YOUR ASSIGNMENT
One range is to be output from the listing below, exactly as written: the line with "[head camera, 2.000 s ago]" to the line with "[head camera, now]", both kept.

RECORDS FOR THIS TASK
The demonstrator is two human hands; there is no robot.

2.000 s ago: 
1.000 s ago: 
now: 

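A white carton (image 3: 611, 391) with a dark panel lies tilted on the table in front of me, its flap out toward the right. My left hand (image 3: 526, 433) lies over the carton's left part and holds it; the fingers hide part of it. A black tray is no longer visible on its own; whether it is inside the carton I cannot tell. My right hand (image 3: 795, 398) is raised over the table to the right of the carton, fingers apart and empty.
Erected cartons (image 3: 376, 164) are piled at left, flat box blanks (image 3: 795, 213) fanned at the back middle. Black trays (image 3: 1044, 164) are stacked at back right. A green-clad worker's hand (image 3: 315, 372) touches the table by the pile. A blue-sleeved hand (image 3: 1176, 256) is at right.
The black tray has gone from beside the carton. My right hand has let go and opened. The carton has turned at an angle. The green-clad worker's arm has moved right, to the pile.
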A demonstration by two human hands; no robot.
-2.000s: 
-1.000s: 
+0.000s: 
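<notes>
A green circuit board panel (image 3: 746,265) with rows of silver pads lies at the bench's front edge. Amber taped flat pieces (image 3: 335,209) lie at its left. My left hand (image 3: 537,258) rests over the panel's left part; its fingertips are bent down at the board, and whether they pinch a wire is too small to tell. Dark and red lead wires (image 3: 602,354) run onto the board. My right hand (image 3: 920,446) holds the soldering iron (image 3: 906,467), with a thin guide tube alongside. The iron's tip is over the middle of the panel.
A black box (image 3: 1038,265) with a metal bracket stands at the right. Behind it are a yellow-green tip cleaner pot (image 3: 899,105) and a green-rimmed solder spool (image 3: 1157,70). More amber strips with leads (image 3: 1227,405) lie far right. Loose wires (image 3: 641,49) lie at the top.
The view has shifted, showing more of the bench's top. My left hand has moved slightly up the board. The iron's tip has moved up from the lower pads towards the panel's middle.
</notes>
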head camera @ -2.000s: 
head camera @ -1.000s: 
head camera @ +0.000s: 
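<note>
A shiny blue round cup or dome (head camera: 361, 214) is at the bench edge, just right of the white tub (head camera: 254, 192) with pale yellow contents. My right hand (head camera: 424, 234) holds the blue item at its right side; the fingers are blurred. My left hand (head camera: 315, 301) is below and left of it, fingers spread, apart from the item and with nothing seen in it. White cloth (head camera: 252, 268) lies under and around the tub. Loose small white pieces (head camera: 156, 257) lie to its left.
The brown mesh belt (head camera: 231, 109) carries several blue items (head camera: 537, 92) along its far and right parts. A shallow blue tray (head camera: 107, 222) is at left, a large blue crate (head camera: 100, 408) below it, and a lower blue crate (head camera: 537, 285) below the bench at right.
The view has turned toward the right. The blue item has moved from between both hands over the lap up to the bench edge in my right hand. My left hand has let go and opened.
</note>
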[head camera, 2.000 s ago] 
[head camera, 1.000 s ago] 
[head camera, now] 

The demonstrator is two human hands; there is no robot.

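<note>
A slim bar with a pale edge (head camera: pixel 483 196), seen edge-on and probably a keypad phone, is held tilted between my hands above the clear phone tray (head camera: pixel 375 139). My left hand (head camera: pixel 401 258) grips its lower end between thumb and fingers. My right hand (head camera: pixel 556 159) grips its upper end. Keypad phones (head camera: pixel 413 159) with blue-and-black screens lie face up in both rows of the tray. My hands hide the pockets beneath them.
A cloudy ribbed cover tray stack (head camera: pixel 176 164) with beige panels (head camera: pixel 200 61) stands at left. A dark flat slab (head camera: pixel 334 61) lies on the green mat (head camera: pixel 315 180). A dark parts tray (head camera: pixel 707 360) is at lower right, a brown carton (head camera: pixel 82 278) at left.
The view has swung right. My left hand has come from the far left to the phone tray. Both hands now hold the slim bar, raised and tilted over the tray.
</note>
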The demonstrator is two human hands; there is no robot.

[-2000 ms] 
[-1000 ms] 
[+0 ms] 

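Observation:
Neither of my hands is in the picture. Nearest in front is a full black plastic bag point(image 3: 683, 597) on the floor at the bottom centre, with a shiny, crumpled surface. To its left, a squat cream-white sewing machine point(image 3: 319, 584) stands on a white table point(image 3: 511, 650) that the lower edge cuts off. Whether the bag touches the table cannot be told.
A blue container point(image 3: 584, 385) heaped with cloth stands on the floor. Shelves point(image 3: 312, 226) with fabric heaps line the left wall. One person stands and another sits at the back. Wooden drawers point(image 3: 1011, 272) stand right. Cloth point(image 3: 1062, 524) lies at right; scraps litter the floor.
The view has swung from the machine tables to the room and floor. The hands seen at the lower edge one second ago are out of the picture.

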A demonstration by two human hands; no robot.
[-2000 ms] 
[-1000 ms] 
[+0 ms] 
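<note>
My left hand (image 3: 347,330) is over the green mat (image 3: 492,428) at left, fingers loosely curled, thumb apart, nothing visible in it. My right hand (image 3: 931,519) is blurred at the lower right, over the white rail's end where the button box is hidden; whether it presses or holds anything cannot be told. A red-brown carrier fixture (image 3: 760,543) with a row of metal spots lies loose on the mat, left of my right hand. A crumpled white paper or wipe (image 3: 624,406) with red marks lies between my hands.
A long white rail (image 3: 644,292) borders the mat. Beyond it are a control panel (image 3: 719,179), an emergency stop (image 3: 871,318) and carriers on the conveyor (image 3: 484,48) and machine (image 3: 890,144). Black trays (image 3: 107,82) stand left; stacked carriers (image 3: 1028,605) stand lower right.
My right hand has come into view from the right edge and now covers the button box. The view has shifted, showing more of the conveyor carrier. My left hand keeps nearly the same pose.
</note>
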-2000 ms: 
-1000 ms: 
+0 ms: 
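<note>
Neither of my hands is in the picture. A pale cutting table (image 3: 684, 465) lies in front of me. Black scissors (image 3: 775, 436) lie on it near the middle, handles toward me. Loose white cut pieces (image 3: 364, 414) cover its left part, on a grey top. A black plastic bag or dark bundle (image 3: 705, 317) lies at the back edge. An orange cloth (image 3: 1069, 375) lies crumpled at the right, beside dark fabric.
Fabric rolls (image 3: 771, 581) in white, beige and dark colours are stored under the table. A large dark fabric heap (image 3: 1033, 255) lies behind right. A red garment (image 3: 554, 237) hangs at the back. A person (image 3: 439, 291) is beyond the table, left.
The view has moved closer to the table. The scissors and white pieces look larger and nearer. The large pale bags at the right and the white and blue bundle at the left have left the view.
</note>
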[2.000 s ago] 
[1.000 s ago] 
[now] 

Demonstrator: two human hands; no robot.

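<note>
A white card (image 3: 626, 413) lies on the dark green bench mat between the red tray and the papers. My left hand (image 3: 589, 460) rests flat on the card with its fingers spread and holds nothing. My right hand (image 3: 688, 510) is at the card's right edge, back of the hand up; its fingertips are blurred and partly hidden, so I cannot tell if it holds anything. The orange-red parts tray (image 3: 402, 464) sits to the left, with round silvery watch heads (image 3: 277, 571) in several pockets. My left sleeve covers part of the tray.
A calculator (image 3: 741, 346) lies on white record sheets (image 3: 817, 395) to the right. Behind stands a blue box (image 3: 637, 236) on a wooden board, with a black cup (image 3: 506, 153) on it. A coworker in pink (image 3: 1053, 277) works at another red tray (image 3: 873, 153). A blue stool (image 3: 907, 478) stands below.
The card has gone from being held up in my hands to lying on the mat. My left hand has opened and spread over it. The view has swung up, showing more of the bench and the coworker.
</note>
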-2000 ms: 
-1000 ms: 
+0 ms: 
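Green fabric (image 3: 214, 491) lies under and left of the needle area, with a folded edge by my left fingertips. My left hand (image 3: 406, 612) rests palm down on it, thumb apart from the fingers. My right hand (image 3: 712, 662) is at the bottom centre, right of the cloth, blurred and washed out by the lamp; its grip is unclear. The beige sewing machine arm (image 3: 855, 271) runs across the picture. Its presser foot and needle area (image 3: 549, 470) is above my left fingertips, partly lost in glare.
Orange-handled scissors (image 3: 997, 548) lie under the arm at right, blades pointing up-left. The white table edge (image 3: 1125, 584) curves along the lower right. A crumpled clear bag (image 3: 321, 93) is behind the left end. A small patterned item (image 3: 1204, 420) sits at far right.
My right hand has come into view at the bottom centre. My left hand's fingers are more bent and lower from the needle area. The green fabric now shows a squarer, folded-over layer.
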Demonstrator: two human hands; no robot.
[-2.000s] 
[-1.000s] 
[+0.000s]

EXERCISE RESULT
[head camera, 2.000 s ago] 
[head camera, 1.000 s ago] 
[head camera, now] 

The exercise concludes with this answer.